=== Begin Enclosure ===

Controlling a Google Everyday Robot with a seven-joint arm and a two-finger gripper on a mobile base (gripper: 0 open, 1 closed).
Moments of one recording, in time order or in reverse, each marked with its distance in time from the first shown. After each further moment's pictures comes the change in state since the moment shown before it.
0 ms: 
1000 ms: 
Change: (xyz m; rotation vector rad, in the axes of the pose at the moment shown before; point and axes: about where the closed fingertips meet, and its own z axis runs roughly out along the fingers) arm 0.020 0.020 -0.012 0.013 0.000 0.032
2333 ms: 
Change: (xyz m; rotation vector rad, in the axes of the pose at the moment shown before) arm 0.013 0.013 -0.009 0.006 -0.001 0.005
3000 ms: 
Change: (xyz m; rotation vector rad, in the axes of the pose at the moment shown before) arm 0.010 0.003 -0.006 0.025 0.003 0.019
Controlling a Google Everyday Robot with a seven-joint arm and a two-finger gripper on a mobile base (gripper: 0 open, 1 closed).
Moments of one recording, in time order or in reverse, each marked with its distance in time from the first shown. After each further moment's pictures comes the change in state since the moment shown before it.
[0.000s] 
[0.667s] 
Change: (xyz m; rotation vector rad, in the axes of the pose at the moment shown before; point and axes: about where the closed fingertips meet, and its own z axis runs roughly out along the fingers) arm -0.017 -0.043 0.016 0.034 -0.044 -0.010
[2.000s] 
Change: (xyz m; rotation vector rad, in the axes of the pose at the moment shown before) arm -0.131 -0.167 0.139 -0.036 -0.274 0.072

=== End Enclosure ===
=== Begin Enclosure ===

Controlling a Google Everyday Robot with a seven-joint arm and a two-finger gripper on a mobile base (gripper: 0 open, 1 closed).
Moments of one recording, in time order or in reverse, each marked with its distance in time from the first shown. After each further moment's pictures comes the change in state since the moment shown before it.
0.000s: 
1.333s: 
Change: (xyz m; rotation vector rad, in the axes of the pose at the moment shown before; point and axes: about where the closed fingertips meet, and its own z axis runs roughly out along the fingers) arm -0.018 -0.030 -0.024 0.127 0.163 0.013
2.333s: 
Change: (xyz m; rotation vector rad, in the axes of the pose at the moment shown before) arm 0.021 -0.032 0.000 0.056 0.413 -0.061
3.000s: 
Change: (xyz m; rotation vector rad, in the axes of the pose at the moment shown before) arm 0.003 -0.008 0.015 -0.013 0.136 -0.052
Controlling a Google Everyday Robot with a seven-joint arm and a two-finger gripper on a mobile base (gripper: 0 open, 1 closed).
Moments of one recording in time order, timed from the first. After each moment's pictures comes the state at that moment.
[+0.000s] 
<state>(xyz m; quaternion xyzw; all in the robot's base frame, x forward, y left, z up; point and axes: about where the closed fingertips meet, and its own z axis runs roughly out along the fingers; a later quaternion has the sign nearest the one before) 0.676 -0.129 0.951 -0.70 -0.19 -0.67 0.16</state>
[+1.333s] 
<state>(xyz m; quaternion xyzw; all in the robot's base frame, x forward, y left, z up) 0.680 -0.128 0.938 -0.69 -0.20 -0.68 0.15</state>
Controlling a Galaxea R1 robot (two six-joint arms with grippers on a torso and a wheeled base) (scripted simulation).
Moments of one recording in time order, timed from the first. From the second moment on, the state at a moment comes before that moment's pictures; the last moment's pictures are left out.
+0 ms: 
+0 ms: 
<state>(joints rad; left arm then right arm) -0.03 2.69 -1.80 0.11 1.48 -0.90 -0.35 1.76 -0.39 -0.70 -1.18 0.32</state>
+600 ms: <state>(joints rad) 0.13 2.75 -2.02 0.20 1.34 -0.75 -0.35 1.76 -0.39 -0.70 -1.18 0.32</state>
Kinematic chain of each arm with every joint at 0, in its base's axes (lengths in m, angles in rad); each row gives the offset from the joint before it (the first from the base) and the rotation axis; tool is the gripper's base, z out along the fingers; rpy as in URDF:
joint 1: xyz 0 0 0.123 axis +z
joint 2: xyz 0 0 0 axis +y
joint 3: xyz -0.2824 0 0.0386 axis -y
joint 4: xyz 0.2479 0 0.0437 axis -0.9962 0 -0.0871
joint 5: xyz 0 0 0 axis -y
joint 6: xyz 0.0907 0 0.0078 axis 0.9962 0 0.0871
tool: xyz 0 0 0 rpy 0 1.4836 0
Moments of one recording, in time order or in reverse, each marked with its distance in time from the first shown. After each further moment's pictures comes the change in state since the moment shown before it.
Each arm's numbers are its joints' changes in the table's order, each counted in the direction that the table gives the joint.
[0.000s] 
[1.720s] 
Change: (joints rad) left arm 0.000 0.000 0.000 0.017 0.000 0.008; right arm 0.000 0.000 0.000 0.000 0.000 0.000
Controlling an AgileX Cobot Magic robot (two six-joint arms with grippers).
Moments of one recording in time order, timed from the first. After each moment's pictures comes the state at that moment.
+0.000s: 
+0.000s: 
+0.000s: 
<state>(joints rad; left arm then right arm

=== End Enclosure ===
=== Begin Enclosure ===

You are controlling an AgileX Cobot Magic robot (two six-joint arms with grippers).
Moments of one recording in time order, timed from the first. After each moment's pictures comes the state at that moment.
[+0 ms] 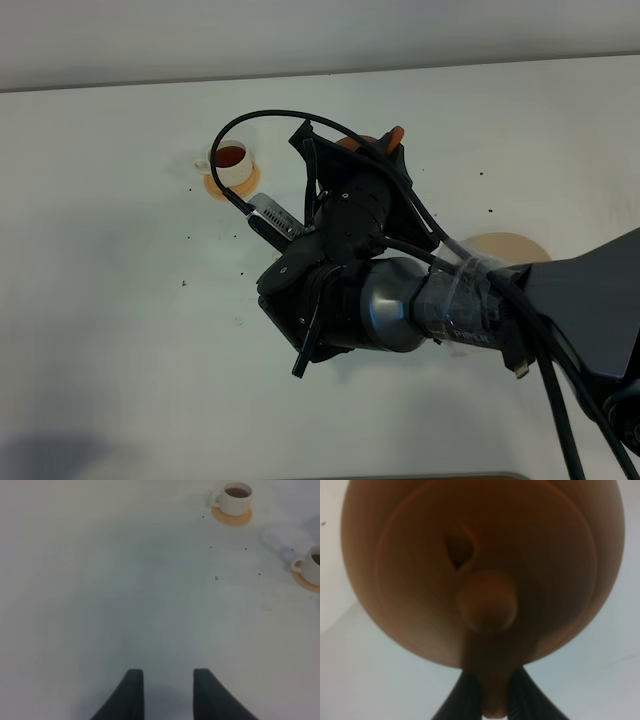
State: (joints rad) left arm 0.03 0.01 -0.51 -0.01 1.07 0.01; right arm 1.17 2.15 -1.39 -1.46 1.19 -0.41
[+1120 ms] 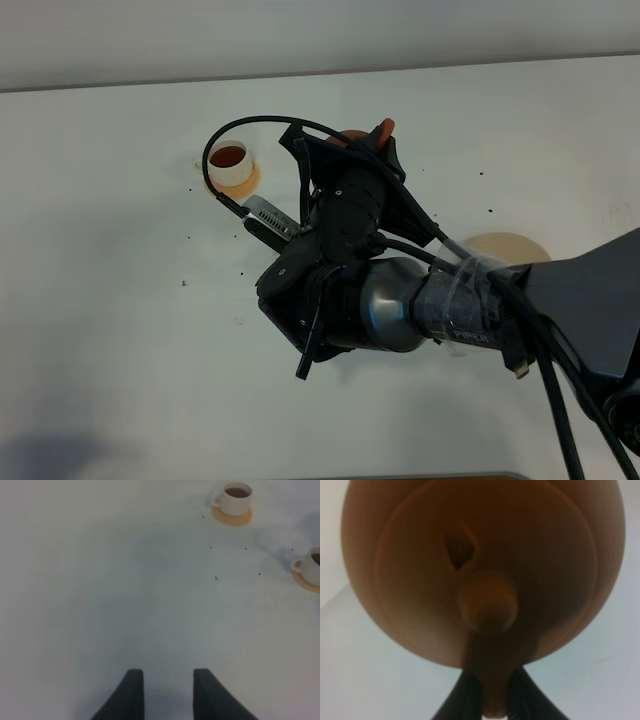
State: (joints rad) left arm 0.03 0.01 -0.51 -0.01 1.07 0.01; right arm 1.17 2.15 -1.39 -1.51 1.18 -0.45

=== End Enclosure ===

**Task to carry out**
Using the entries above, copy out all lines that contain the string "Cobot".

**Answer**
Controlling an AgileX Cobot Magic robot (two six-joint arms with grippers).
You are controlling an AgileX Cobot Magic robot (two six-joint arms with grippers).

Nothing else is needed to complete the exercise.